*TASK ITEM*
The expected output is every line of the data exactly as shown, minus the images.

*GIVEN DATA*
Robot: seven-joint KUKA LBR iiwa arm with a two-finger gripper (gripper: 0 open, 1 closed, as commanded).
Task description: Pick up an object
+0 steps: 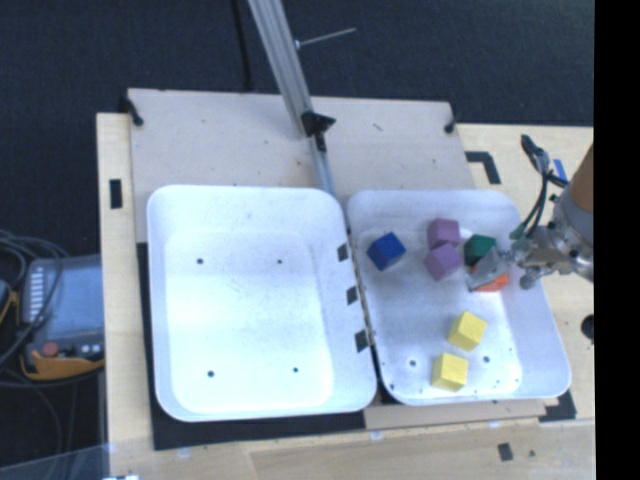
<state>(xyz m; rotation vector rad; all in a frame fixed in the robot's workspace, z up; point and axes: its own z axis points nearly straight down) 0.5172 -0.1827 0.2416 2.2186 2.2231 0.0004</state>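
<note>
Camera view. The arm comes in from three o'clock and its claw hangs low inside the right bin, toward that bin's three o'clock side. The metal tip sits right over a tight cluster: a green cube just at its twelve o'clock and an orange piece just at its six o'clock, partly covered by the tip. How wide the claw stands cannot be told from this slant, and nothing can be seen clamped in it, so no hold can be claimed.

Toward nine o'clock from the claw lie two purple cubes, one touching the other, and further the same way a blue cube near the bin's left wall. At about six o'clock of the claw, well apart from it, two yellow cubes lie near the front rim. All of these rest on the bin floor. The left bin holds no pieces that can be made out.

As a judgement: the reach and the descent look done, with the claw at or near the green and orange pieces. Closing firmly on one of them and lifting it off the floor are left, so the pick is not yet achieved.
</note>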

*YOUR SOLUTION*
Robot: seven-joint KUKA LBR iiwa arm with a two-finger gripper (gripper: 0 open, 1 closed, as commanded).
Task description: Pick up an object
+0 steps: 
<state>(xyz m; rotation vector rad; all in a frame fixed in the robot's workspace, z up; point and axes: its own z axis points nearly straight down) 0.5172 -0.1827 0.2416 2.2186 2.2231 0.0004</state>
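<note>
Camera view. The arm comes in from three o'clock and its claw hangs low inside the right bin, toward that bin's three o'clock side. The metal tip sits right over a tight cluster: a green cube just at its twelve o'clock and an orange piece just at its six o'clock, partly covered by the tip. How wide the claw stands cannot be told from this slant, and nothing can be seen clamped in it, so no hold can be claimed.

Toward nine o'clock from the claw lie two purple cubes, one touching the other, and further the same way a blue cube near the bin's left wall. At about six o'clock of the claw, well apart from it, two yellow cubes lie near the front rim. All of these rest on the bin floor. The left bin holds no pieces that can be made out.

As a judgement: the reach and the descent look done, with the claw at or near the green and orange pieces. Closing firmly on one of them and lifting it off the floor are left, so the pick is not yet achieved.
</note>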

What the exercise asked for is now done.